TD Ameritrade, however, boasts more active trading clients than rivals such as Charles Schwab Corp. Average daily trades at TD Ameritrade rose 12 percent in the quarter ending on June 30 from a year ago to just under 400,000, but client margin balances of $8.6 billion barely moved from $8.7 billion a year ago and $8.5 billion at the end of this year's first quarter.
There has been "a big depletion in clients' buying power" because of the fall in Apple's shares, Tomczyk told Reuters.
Tomczyk did not say how much of clients' stock portfolios were tied up in Apple stock to have such an outsized impact on values. Shares of Apple are down 25.4 percent over the last 12 months, including reinvested dividends, but the S&P 500 stock index is up 27.4 percent.
A TD Ameritrade spokeswoman declined to comment.
Alex Kramm, an analyst at UBS who follows TD Ameritrade, asked Tomczyk on the earnings call whether the stagnant margin balances reflected the firm's own failure to aggressively push margin lending. The executive responded that TD Ameritrade, puzzled earlier this year by persistently low margin balances, researched the issue and attributed the phenomenon to Apple.
The technology giant reported stronger-than-expected third-quarter earnings Tuesday afternoon, sending its shares up more than 5 percent in after-market trading.

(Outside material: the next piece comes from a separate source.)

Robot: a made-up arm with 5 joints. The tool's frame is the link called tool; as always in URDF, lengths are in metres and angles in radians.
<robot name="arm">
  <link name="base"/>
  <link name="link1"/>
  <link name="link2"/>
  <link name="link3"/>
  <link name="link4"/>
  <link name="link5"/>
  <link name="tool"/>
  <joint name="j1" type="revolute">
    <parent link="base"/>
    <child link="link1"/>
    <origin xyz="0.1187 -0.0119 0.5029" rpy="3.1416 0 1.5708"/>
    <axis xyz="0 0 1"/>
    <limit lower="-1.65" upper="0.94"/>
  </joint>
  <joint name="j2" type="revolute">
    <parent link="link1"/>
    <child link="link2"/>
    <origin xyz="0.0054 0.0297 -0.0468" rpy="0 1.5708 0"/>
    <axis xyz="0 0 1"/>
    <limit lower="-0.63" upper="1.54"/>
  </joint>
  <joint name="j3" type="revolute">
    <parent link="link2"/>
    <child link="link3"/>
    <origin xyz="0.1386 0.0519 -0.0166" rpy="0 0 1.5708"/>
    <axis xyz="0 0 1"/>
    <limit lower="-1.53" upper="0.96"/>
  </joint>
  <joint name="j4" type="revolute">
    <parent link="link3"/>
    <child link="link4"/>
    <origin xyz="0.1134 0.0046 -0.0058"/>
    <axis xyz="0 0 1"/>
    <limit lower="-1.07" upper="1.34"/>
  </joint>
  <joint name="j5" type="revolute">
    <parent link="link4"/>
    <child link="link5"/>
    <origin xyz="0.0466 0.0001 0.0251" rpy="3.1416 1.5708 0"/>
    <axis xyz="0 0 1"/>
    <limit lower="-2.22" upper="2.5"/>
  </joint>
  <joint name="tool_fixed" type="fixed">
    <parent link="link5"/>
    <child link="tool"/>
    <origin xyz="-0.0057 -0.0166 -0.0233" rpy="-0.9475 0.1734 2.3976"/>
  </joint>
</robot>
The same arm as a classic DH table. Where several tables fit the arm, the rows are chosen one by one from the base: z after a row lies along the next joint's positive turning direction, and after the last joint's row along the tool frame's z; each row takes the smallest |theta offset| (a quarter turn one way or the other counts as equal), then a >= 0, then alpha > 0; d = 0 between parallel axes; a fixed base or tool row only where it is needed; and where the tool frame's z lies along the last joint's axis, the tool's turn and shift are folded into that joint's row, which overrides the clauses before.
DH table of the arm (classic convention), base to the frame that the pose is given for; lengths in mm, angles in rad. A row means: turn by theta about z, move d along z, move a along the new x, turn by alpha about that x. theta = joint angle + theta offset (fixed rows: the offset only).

That may be a hopeful sign not only for Apple shareholders but for Apple-dependent broker-dealers. In the meantime, however, analysts assume that the Apple effect on margin accounts goes beyond TD Ameritrade.
"It should be true for a lot of other brokers on the assumption that it's such a large holding," Kramm told Reuters.
A spokesman at Schwab, which last week said margin loan balances rose to $11.7 billion at the end of June from $11.2 billion a year earlier, declined to comment on Apple's effect on margin balances. Kramm described Schwab's margin balances as "range-bound," as are TD Ameritrade's, for the past year or so.
A spokeswoman at Bank of America's Merrill Lynch brokerage unit declined to comment on the Apple effect. Spokespeople at Morgan Stanley and UBS Wealth Americas did not respond immediately with comments.